I know I've to at least talk about the genes involved, CAG repeats, and Ubiquitin.

 

Can anyone explain briefly to me where the difference and similarities actually lie between these disorders?

 

Thanks

[Elite Engineer]

One similarity between the two is that the genetic mutation alters dopamine neuron activity, owing to the muscular movements. A difference between the two (and this is very general..not enough room/time to go into depth) is how the mutation effects the dopamine neurons.

 

In Huntington's Disease: Early in the disease (known as the hyperkinetic state), there is an increase on dopamine neuron activity, which causes abnormal muscular movements. In later stages, there is less dopamine activity.

 

In Parkinson's Disease: There is a general reduction in dopamine neuron activity, causing the abnormal muscular movements.

 

IMO, I would write majority of the paper discussing the sim/diff. in the genetic mutation itself..you can really go deep into that kind of discussion. Then summarize the effects on the body. Hope this helps.

 

~EE

[Xalatan]

Both diseases involve the basal ganglia controlling motor programs and movement. With PD, there is a loss of dopaminergic neurons in the substantia nigra, leading to cogwheeling rigidity and pill rolling tremor etc. In Huntington's, there is a loss of basal ganglial GABAergic neurons through CAG triplet expansion leading to chorea and neuropsyhiatric complications.

[Function]

A picture says more than 1000 words .. Are you familiar with the basal ganglia and their effects on one another? It may be very interesting to draw a scheme displaying effects (excitatory vs. inhibitory) of:

• Amygdala
• Neostriatum: striosomes & matrix
• Substantia nigra
  • Compact part
  • Reticular part
• Globus pallidus, external part
• Globus pallidus, internal part
• Subthalamic nucleus of Luys
• Ventral anterior and ventral lateral nuclei of thalamus
• Intralaminar nuclei of thalamus
• Prefrontal cortex, primary motor cx, parietotemporal cx
• (Optionally, superior colliculus and pedunculopontine nuclei)
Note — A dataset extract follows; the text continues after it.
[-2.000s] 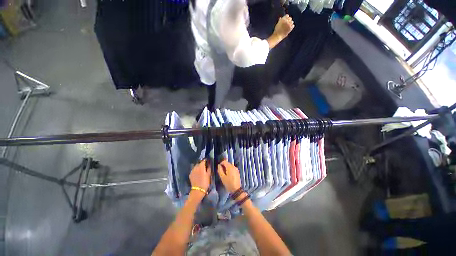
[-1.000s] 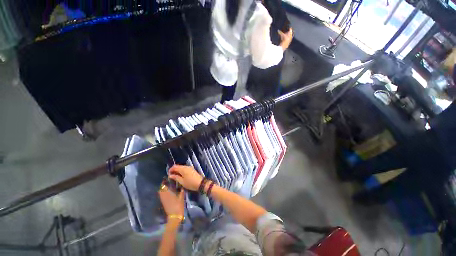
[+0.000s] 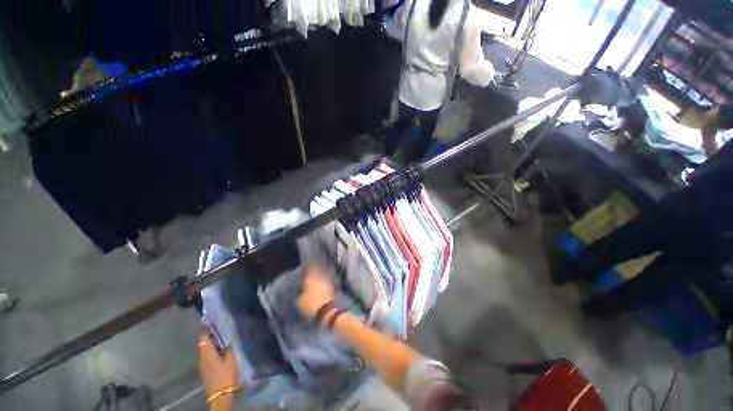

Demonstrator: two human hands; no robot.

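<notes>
Light blue, grey-blue, white and red-striped garments (image 3: 394, 261) hang from black hangers on a long silver rail (image 3: 498, 130). Two groups hang toward the left, with a dark panel between them. My left hand (image 3: 217, 366), with a yellow bracelet, is low at the outer left edge of the leftmost garments (image 3: 241, 321); its grip is unclear. My right hand (image 3: 317, 294), with dark wristbands, is blurred in front of grey-blue garments near the middle of the row; whether it holds cloth cannot be told.
A person in a white top (image 3: 434, 60) stands beyond the rail. Dark garments hang on another rack (image 3: 185, 152) behind. At right are a worktable with white cloth (image 3: 542, 116), another person in dark clothes (image 3: 667, 217) and blue bins. A red object (image 3: 563, 389) lies at the lower right.
My hands, close together before, are now apart: left down at the outer edge, right toward the row's middle. Garments have spread, leaving gaps. The view has swung and the person beyond has moved away.
</notes>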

on one another. We saw such a scheme and I memorised it and can still reproduce it. It is then very handy to distinguish a direct pathway from an indirect pathway in the basal ganglia (look it up), and the role of D1 and D2 dopamine receptors in these pathways, consequently describing the effects of dopamine on these pathways and, eventually, excess/deprivation of dopamine.

 

 

This is the scheme we were supplied by our neuroanatomy professor. Try to distinguish the direct from indirect pathway (look it up) and role of D1 and D2 and where things go wrong in HD and PD.
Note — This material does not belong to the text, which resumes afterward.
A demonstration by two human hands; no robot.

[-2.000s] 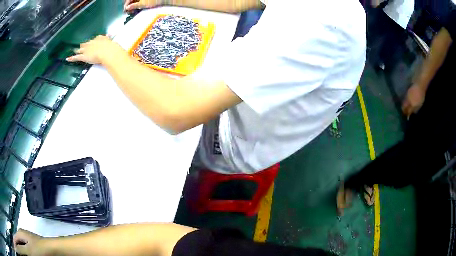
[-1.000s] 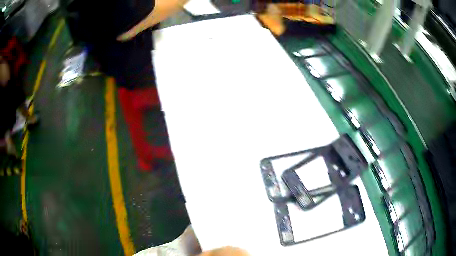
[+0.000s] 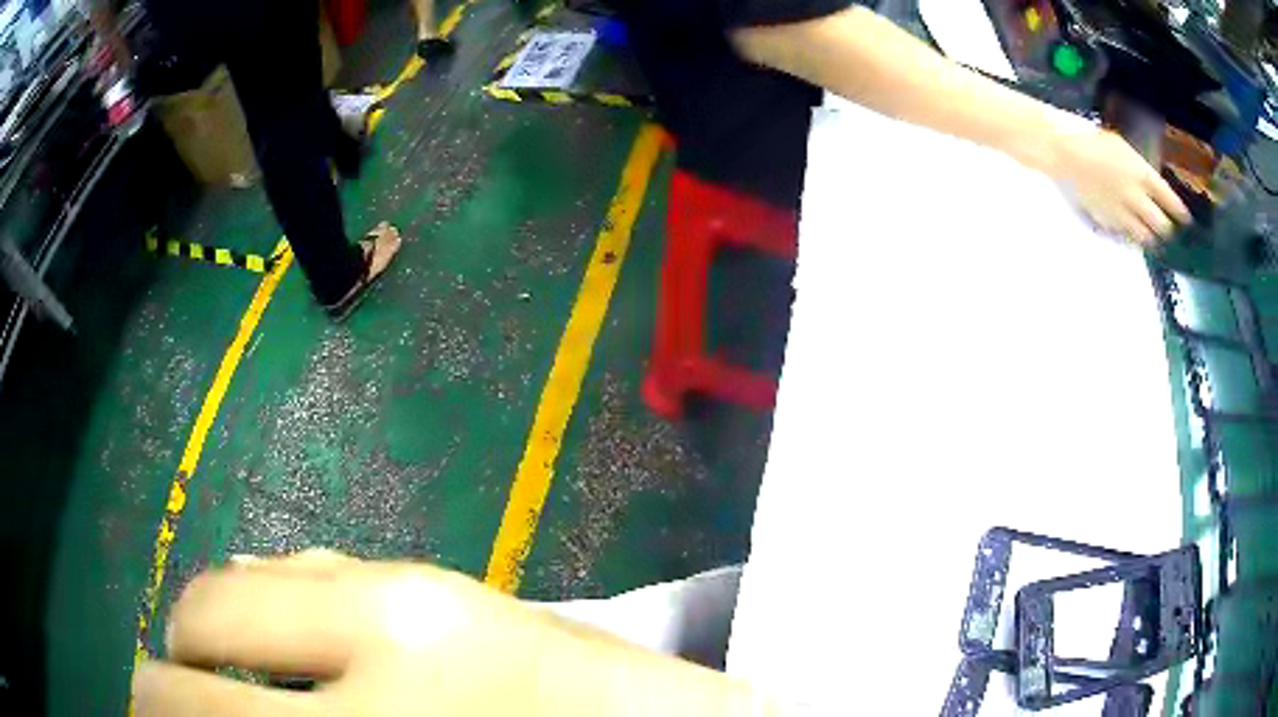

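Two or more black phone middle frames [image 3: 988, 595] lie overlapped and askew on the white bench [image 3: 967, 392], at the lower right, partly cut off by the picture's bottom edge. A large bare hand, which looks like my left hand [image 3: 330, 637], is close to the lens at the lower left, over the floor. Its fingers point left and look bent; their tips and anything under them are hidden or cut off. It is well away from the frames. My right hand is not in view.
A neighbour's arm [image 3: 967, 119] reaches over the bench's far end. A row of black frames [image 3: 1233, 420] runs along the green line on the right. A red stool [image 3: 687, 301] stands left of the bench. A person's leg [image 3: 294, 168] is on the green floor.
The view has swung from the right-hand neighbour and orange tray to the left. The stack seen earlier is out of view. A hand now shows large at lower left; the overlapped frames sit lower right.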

Edited April 4, 2016 by Function

[Aaron1991]

Thanks for the replies!

 

I don't need to know too much about the actual brain areas thought.

 

I'm really just having trouble focusing my essay atm. I've written about Huntington's - CAG repeat expansion, protein aggregation/accumulation, and how aggregated disrupt UPS function (not sure how), allowing the aggregates to build up and damage or kill the cell.

 

However, Parkinson's is confusing me. Is the UPS even involved here? Where do Lewy bodies even come from? I know in Huntington's the aggregates come from the overly long htt proteins being cut up into filaments, which then all accumulate into one. With Parkinson's however, I can't find much on where these inclusions come from.

 

(wrote this really fast, so hope it makes sense)
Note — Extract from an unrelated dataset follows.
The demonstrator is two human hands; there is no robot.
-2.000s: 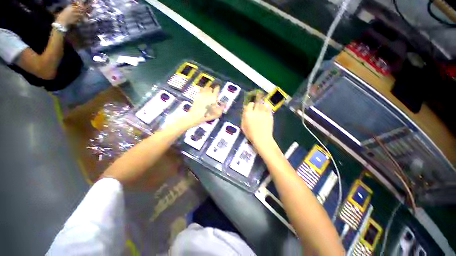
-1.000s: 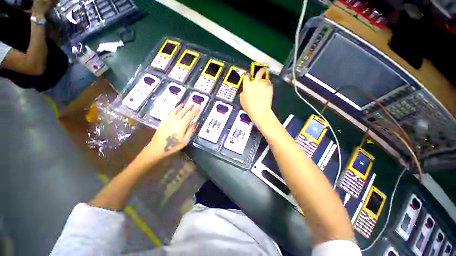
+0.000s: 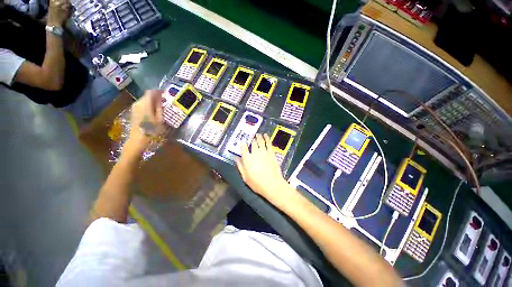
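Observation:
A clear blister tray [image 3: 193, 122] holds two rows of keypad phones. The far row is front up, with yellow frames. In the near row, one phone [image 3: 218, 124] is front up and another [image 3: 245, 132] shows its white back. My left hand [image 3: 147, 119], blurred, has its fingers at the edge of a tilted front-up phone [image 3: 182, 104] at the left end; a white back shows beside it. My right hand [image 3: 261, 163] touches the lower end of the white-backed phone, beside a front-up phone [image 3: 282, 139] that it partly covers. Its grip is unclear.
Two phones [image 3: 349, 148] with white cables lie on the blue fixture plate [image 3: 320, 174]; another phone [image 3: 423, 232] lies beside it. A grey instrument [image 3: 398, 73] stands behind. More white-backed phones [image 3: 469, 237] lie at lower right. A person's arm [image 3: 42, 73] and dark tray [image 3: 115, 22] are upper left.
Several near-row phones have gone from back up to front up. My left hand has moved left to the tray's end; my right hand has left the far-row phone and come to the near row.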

Edited April 4, 2016 by Aaron1991

[Function]

If I recall correctly, UPS is indeed involved in it (and disturbed); there are many factors causing PD; Lewy bodies are aggregations of synuclein-alpha proteins, try to look a bit further into that matter too

 

if I have any time these days (very short on time now), I might try to look up the pathogenesis of PD again in my neurophysiology course slides .. due when is your essay?